私の両手首を掴んで、頭の上に固定した。片手だけで拘束されてる。見上げたら、静かに見下ろしてきた。何の感情も浮かんでない、赤紫色の瞳。虚ろな気分になってくる。
「……どうするつもりなの? 私を」
「いいな、羨ましいなと思ってさ」
「何が?」
「キスマーク、俺もつけたら怒る?」
「怒る、ものすっごく!」
「じゃあ、こっちにしようかな」
いきなり口に舌を捻じ込んできたから、手加減せず、思いっきり噛んでやった。舌から血が出て、ばっと離れる。指先についた血を眺め、嬉しそうに笑い出した。相変わらず不気味。急いで起き上がり、いつでも逃げられるようにしておく。
「っは、ははは! 俺の血でも飲む? シェリー。ああ、だめだ、病気を治す力なんてないんだった。叔父さんはこの血を使って儲けるつもりなのかな? どう思う?」
「もしかして、血を横流ししてるの?」
「何度かね、しようと思ったけど。諦めたよ。忘れちゃった? 禁術のせいでレナード殿下から血が採れなくなったの」
「あ……忘れてた」
「だって、俺に護衛を頼んだんだよ? あの叔父さんが! ああ、おかしい。そうだ、シェリーに朝ご飯を食べさせなくちゃ。レナード殿下と約束したんだよ、食べさせるって」
上機嫌で立ち上がり、トレイを持ってきて、私の口へふわとろオムレツを運んだ。抵抗する気にはなれなかった。バーデンもいないし、体の調子も悪い。でも、夢の中に出てきてくれた男性の優しさが、手の中にまだ残ってる。だから、いつもより気分がましだった。ジュードが機嫌良く鼻歌を歌いながら、かりかりに焼けたベーコンを一口大に切り分けて、私の口へ運ぶ。
「はい、あーん。どう? 美味しい?」
「……ジュードがいなきゃ、もっと美味しい」
「良かった! まだまだあるよ、食べて食べて。そうだ、俺、シェリーと街に行ってみたいんだよね。聞いたよ、レナード殿下と出かけたんだって?」
「……」
「いいなぁ、俺も一緒に行きたいなぁ、シェリーと! 調子が良くなったら出かけようか。奥様にお土産買って帰ろうよ」
「まだそんな呼び方をしてるの? だって、あの人は……」
ジュードが限界まで赤紫色の瞳を見開き、私のくちびるにスプーンを押し当てた。歯に当たる。言っちゃだめだったの? 他の人とは感情を共有してないから、今、何を考えてるか分からない……。少しの間、黙っていた。

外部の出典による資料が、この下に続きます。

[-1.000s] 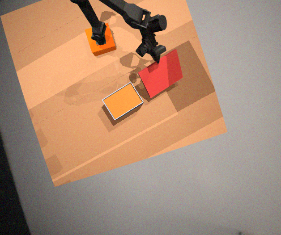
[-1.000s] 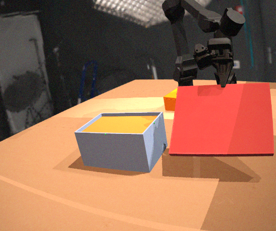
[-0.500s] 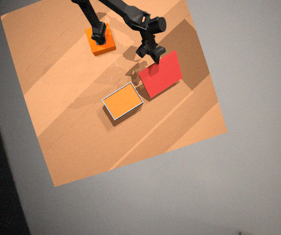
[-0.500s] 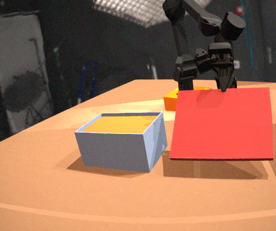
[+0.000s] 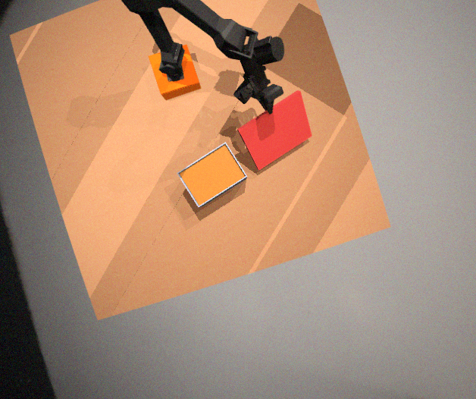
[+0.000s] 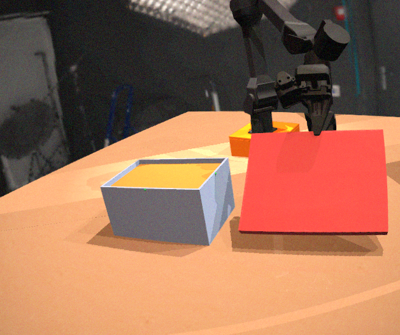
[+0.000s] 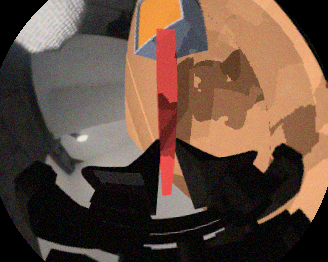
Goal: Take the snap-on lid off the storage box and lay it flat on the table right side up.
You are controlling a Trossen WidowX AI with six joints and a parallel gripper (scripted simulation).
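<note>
Right now the red lid is 60 mm ahead of my gripper tip, 50 mm below it and 30 mm to the left of it. Also, from my gripper tip: storage box 240 mm to the right, 170 mm ahead, 90 mm below.
</note>
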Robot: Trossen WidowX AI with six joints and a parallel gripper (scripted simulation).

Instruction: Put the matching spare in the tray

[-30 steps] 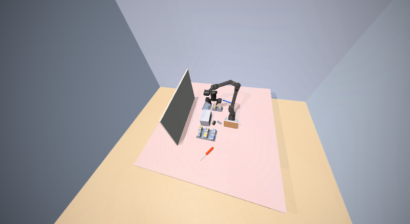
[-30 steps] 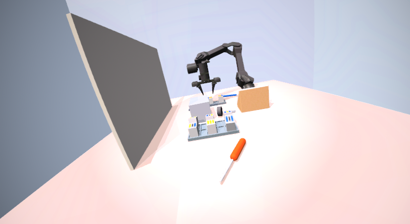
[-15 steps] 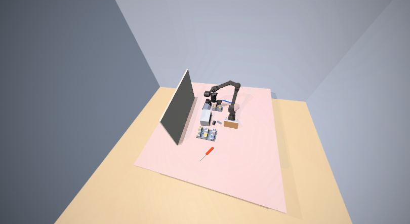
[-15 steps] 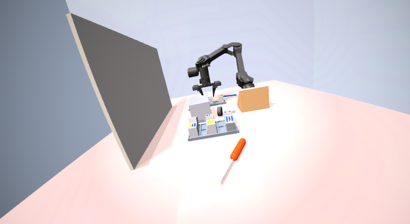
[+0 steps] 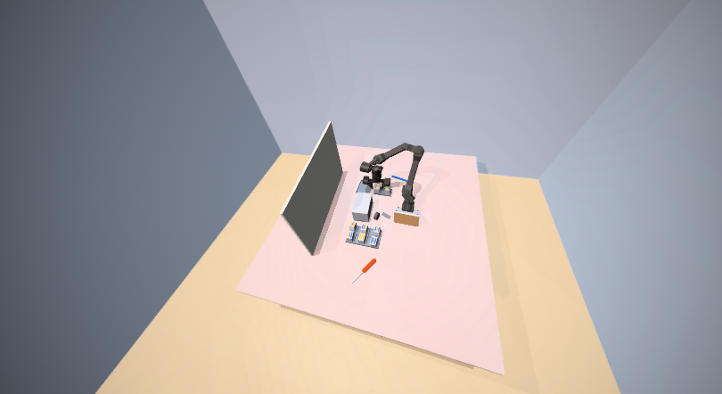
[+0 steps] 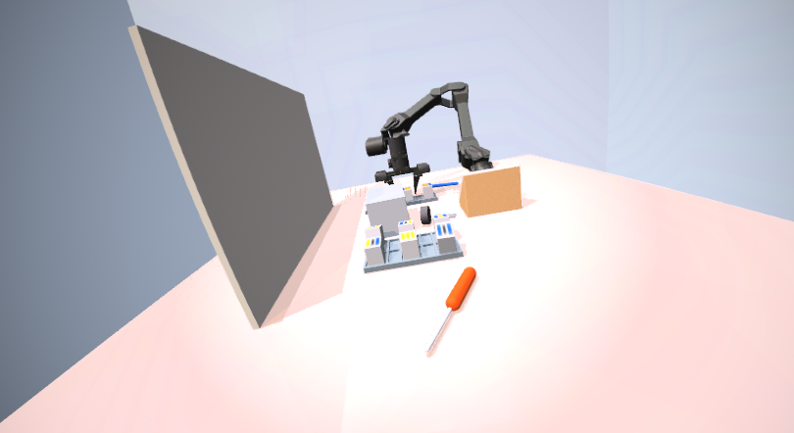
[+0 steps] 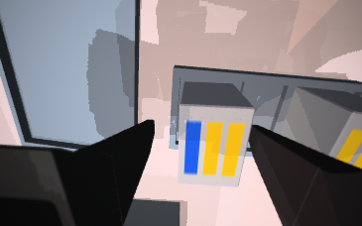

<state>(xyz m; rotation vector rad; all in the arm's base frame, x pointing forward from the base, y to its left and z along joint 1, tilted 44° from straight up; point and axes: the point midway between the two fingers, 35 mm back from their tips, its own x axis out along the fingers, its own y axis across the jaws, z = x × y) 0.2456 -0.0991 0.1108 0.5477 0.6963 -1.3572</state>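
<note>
Right now the grey spare block is 10 mm above my gripper tip. Round my gripper tip: grey mounted unit (40 mm ahead, 200 mm to the left, 20 mm above); then grey tray (100 mm ahead, 10 mm to the right, 20 mm below); then rack (40 mm behind, 10 mm to the right, 20 mm below).
</note>
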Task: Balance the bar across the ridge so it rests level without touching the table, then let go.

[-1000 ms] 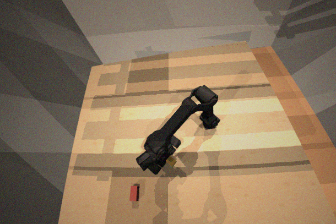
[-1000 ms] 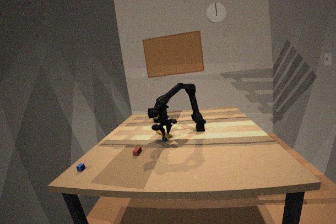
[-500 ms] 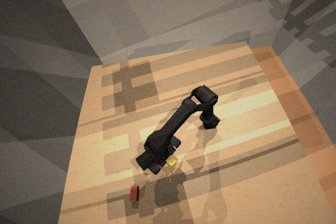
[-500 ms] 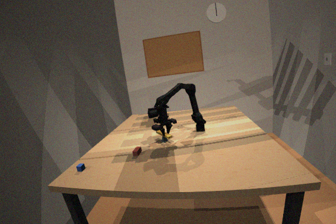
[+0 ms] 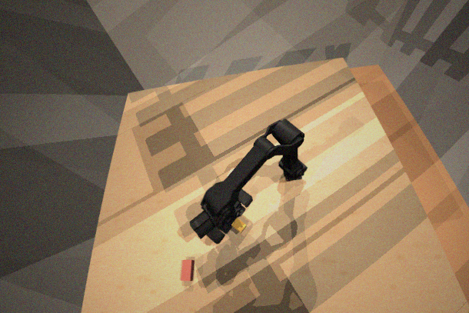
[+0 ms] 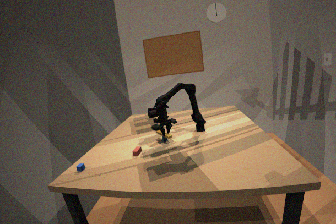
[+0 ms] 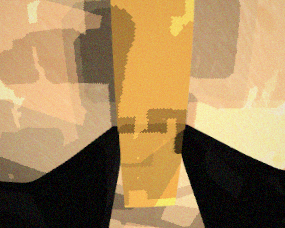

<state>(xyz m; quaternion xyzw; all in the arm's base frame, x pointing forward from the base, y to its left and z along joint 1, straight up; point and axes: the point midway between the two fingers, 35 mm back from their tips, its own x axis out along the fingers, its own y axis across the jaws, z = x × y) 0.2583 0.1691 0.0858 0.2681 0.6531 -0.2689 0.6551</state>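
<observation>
The yellow bar is 2 cm to the right of my gripper tip and 2 cm ahead of it. Also, from my gripper tip: red block 18 cm ahead, 15 cm to the left, 3 cm below; then small blue cube 48 cm ahead, 33 cm to the left, 3 cm below.
</observation>
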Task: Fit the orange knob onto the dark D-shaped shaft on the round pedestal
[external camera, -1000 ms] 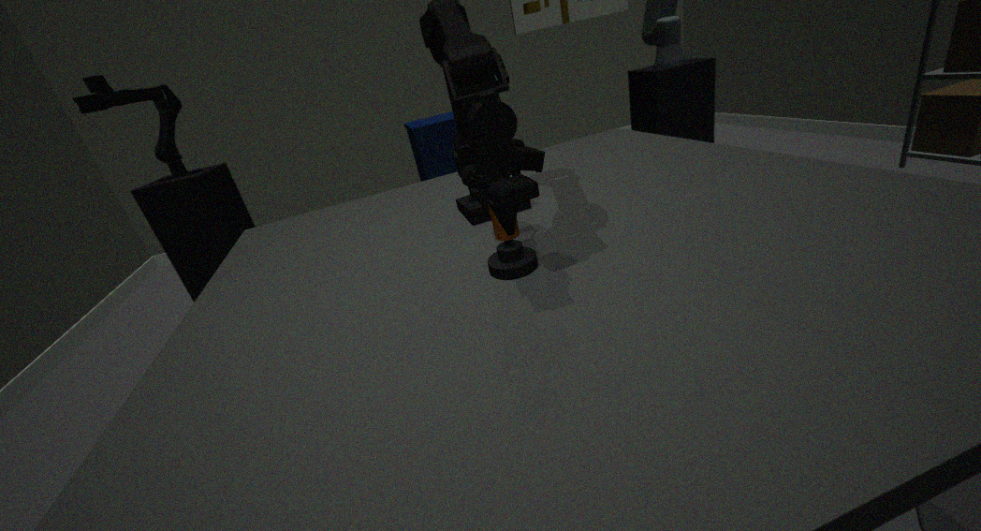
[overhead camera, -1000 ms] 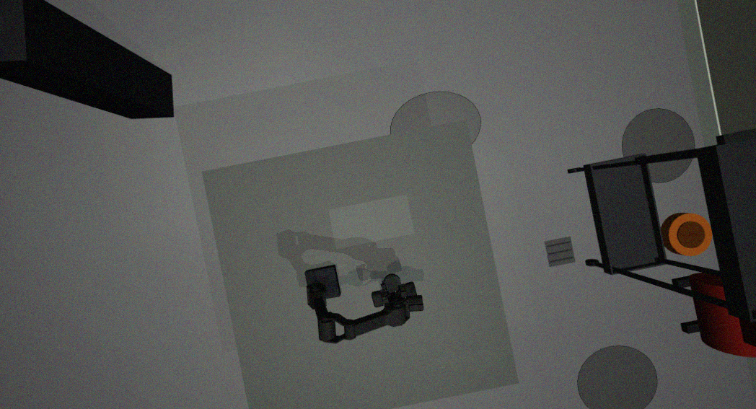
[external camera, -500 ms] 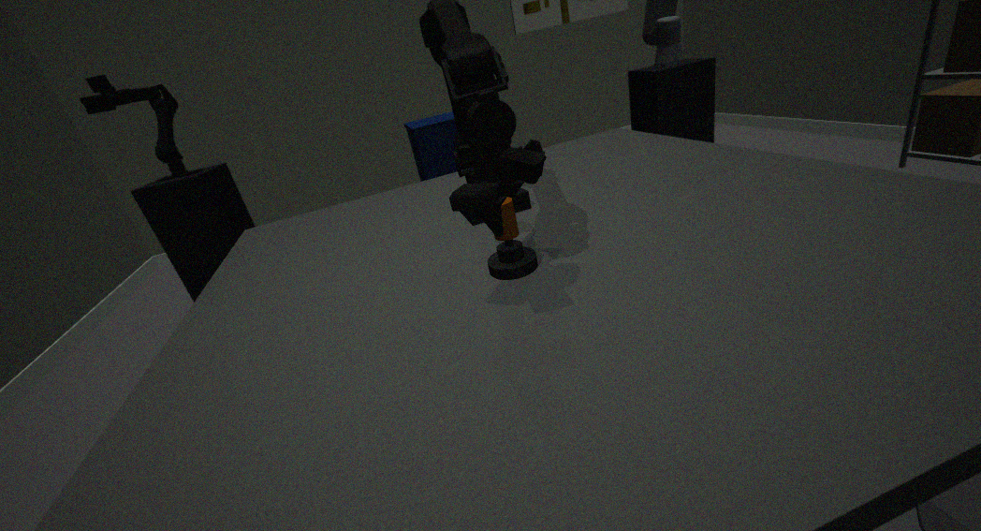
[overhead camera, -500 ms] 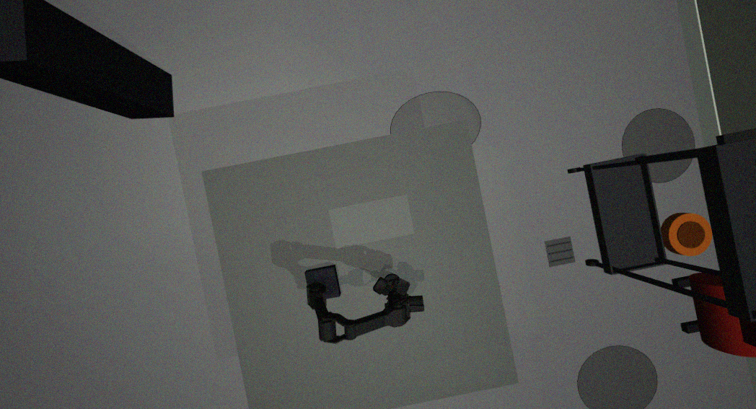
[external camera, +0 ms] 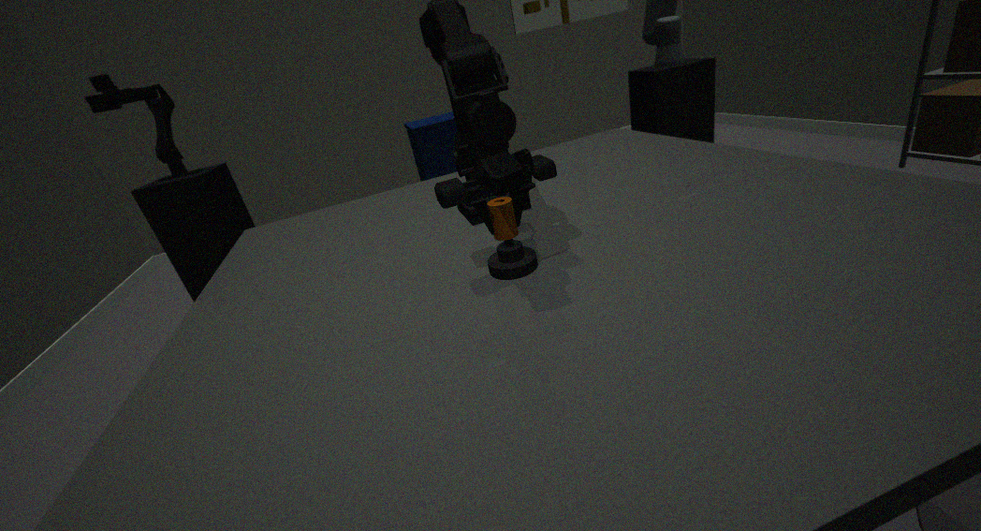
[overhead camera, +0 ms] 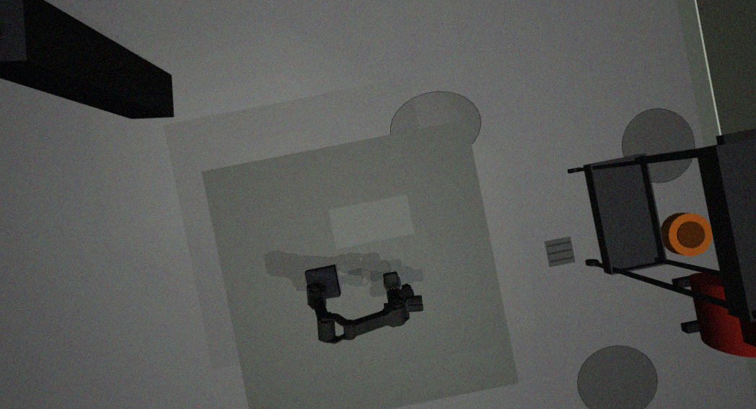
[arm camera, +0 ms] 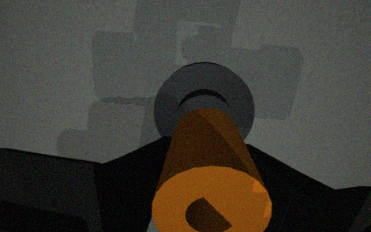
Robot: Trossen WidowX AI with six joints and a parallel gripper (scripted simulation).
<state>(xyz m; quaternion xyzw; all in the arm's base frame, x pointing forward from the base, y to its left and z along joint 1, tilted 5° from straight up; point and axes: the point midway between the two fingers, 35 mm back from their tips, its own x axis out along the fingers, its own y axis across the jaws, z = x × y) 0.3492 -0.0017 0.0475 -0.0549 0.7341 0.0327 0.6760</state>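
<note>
The dark round pedestal lies 40 mm below my gripper tip. Round my gripper tip: orange knob 20 mm above.
</note>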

「お母さんなんて、いまさら呼べないよ。知ってる? 赤ちゃんが生まれたんだ」
「赤ちゃんが? 奥様に!?」
「そう。俺は家族じゃないんだ、家族じゃない。叔父さんもそう言ってたよ。ほら、食べて食べて、シェリー。元気になったら俺と一緒に遊ぼうよ、川遊びでもする? きっと楽しいよ!」
壊れてるし、狂ってる。前まで考えないようにしてたけど……背筋が冷えた。私が黙って鳥のヒナのように、口へ運ばれる朝食を食べていたら、喜んで笑っていた。陽射しが眩しくて、カーテンをほんの少しだけ閉めて欲しかったけど、言えなかった。